According to the Associated Press, Oregon, Washington, and Vermont have net neutrality legislation, but that “California’s measure is seen as the most comprehensive attempt to codify the principle in a way that might survive a likely court challenge. An identical bill was introduced in New York.”

California will now have its legal authority to “impose its own net neutrality” tested and FCC Chairman Pai now will have his “preemptive” powers tested.


On A Side Note (Opinion)

I don’t necessarily have an opinion on this that has changed. This is what happens when this partisan back and forth goes on but no one tells the truth any longer.

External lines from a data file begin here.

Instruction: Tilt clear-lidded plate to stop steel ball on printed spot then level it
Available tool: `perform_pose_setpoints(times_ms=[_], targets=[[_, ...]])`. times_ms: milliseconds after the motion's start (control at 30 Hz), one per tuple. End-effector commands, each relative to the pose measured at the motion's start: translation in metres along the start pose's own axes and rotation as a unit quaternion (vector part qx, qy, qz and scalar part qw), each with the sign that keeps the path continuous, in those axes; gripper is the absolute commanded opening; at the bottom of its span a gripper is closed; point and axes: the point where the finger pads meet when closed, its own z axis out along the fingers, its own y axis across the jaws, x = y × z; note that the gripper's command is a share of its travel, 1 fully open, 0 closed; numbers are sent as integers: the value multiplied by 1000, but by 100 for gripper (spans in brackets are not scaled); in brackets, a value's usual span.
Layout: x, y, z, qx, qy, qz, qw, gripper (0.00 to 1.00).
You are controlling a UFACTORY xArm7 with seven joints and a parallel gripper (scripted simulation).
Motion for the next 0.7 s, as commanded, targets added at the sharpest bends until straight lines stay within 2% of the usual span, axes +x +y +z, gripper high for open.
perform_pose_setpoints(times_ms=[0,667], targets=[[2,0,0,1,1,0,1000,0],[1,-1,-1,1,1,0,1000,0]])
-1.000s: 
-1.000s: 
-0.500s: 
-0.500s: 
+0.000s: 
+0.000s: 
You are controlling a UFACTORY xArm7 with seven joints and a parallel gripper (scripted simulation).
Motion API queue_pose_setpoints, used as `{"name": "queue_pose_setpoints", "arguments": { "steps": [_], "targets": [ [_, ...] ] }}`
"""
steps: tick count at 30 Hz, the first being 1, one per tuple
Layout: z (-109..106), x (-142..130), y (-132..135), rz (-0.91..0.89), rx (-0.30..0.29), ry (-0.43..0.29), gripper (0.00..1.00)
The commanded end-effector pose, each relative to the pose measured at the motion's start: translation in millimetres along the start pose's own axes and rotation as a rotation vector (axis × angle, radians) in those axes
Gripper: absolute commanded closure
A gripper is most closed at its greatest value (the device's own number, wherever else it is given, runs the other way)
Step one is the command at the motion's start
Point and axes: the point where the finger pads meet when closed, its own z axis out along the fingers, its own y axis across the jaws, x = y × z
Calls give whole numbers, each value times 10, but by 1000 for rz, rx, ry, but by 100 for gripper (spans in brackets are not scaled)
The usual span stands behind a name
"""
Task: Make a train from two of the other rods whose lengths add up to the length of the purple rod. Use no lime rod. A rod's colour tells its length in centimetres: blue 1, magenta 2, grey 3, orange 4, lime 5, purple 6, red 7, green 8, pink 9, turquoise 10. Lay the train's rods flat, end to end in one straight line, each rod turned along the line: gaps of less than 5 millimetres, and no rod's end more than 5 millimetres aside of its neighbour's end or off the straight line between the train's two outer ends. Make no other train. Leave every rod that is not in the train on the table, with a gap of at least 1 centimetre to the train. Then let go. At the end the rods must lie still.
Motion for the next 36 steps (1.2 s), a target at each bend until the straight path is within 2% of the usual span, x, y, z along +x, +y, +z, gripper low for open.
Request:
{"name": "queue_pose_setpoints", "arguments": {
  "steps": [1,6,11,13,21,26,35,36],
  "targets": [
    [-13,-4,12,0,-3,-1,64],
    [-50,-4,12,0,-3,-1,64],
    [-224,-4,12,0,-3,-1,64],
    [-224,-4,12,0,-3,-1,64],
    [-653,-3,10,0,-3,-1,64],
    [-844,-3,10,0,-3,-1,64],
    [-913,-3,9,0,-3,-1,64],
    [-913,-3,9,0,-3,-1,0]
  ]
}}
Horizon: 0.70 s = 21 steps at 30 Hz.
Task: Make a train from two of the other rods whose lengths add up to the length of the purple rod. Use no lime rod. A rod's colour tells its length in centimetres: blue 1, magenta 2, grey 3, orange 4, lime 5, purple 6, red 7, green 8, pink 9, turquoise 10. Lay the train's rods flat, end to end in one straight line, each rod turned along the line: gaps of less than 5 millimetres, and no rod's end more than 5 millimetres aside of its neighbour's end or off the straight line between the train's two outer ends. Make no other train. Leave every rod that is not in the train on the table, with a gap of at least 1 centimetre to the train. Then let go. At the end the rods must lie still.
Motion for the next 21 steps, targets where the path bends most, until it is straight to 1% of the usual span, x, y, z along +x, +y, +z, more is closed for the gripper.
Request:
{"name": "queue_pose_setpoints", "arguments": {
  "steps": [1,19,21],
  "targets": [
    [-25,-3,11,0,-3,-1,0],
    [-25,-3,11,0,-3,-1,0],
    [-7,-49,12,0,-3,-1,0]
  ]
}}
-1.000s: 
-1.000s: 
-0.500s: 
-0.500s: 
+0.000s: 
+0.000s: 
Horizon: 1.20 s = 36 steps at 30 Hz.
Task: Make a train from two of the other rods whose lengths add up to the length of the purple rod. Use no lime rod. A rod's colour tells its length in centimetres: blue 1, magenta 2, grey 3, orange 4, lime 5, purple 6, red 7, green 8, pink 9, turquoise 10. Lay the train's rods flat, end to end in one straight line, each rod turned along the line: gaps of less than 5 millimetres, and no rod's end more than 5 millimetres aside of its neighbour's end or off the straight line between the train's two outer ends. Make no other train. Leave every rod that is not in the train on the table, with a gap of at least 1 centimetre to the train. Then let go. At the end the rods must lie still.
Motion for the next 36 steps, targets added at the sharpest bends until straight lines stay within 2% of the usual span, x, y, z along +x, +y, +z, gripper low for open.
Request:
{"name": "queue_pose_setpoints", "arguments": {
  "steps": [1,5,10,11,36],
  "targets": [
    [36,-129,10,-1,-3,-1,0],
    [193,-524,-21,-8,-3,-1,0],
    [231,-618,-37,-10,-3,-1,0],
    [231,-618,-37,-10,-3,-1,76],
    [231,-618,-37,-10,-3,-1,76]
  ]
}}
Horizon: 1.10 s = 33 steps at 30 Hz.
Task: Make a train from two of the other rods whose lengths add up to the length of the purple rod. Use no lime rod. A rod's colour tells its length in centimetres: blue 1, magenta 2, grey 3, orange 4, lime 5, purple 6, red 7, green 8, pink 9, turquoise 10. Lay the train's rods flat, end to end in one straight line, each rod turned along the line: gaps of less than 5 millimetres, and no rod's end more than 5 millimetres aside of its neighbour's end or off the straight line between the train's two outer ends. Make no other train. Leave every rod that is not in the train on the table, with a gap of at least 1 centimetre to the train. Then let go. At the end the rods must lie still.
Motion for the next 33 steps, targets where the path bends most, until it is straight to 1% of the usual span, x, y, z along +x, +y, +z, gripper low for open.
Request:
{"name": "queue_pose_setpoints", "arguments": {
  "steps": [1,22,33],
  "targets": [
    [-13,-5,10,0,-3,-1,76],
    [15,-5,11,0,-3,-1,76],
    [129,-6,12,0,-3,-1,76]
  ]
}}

Net Neutrality was passed when a bunch of bigTech went whining to bigGovernment Ds about those greedy bastid meanie pants bigProviders so bigGovernment reached into their crony bag of tricks and pulls out a telecommunications reg rabbit out and says, sure thing there, crony buddies, cough up some more of that lobbying dough.

Then partisan hacks Rs get in power and there go the bigProviders whining to bigGovernment Rs about those greedy bastid meany pants bigTech so big bigGovernment Rs reach into the bag and pull out an empty hand and says, sure thing there, crony buddies, cough up the lobbying dough and we’ll squash them like a bug for you.

Pai wanted to bitch and moan about FCC overreach when it’s the other guy, cheered when the 6th shut them down in 2016, but now he doesn’t like it when the shoe’s on the other foot.

Government – commerce collusion exemplified and on showcase for all to see. Rs only don’t like cronyism when Ds do it, but they’re all for cronyism for themselves, and vis versa.

Rs are all for states rights when it’s them exerting their states rights, but Ds, they’re just out there thwarting the constitution, and vis versa.

A pox on all of them, but I will still cheer states rights over a centralized power any day of the week, letter on the jersey be damned. But that is just me.